Developing a new algorithm that predicts the behavior of intraretinal fluid over time
Using the data and correlations from the study, the team developed a unique algorithm that predicts the behavior of intraretinal fluid over time, providing valuable insights into the dynamics of retinal tissue under varying hydration conditions.
“This algorithm allows us to calculate the amount of water accumulated in the retina and its movement,” says Dr. Tezel. “Considering that all major blinding retinal diseases, such as wet age-related macular degeneration, diabetic eye disease, and retinal vein occlusions, cause blindness mainly by fluid leaking into the retina, estimating the amount of fluid using this algorithm will have implications in gauging the efficacy of the different treatment regiments and predicting the prognosis of the patients.”
“With this algorithm,” he continues, “we will be able to sharpen our decision-making process and know which patients will benefit from treatment and which ones will not. Knowing when to treat is also important, because if a patient seems fine at the time of the evaluation, we should not treat because there’s no reason to risk the person’s eye with unnecessary treatments.”
With this algorithm, we will be able to sharpen our decision-making process and know which patients will benefit from treatment and which ones will not. Knowing when to treat is also important, because if a patient seems fine at the time of the evaluation, we should not treat because there’s no reason to risk the person’s eye with unnecessary treatments.
— Dr. Tongalp Tezel
The study team views the algorithm as bridge to a future when artificial intelligence (AI) can be utilized to aid in clinical decision-making. “We are entering the exciting area of AI with these correlations and algorithms,” says Dr. Tezel. “With the power of AI, we will have the ability to become more precise in diagnosing disease entities, knowing when to interfere, and making an accurate prognosis.”

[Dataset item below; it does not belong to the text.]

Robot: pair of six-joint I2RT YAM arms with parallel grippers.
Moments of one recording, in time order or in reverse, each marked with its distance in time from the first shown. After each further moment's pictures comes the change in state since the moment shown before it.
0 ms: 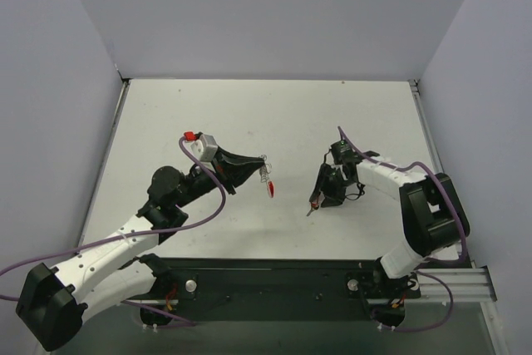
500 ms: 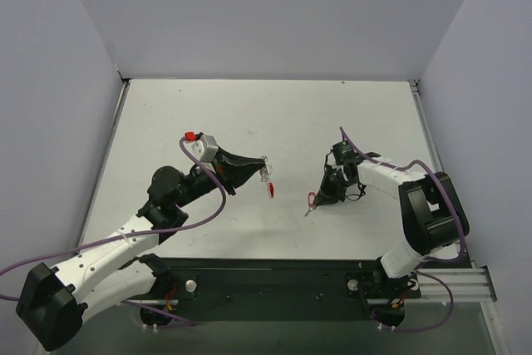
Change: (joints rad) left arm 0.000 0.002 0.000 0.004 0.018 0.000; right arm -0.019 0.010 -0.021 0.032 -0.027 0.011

We are entering the exciting area of AI with these correlations and algorithms. With the power of AI, we will have the ability to become more precise in diagnosing disease entities, knowing when to interfere, and making an accurate prognosis.
— Dr. Tongalp Tezel
“This is the new world of precision medicine, a new horizon in care where we are getting more precise and more delicate in our analyses,” he adds. “With the aid of this algorithm and enhanced with AI, the information we capture from patients will be much more meaningful to help us determine the best care for each individual patient, and, in turn, allow us restore vision in a wider patient population.”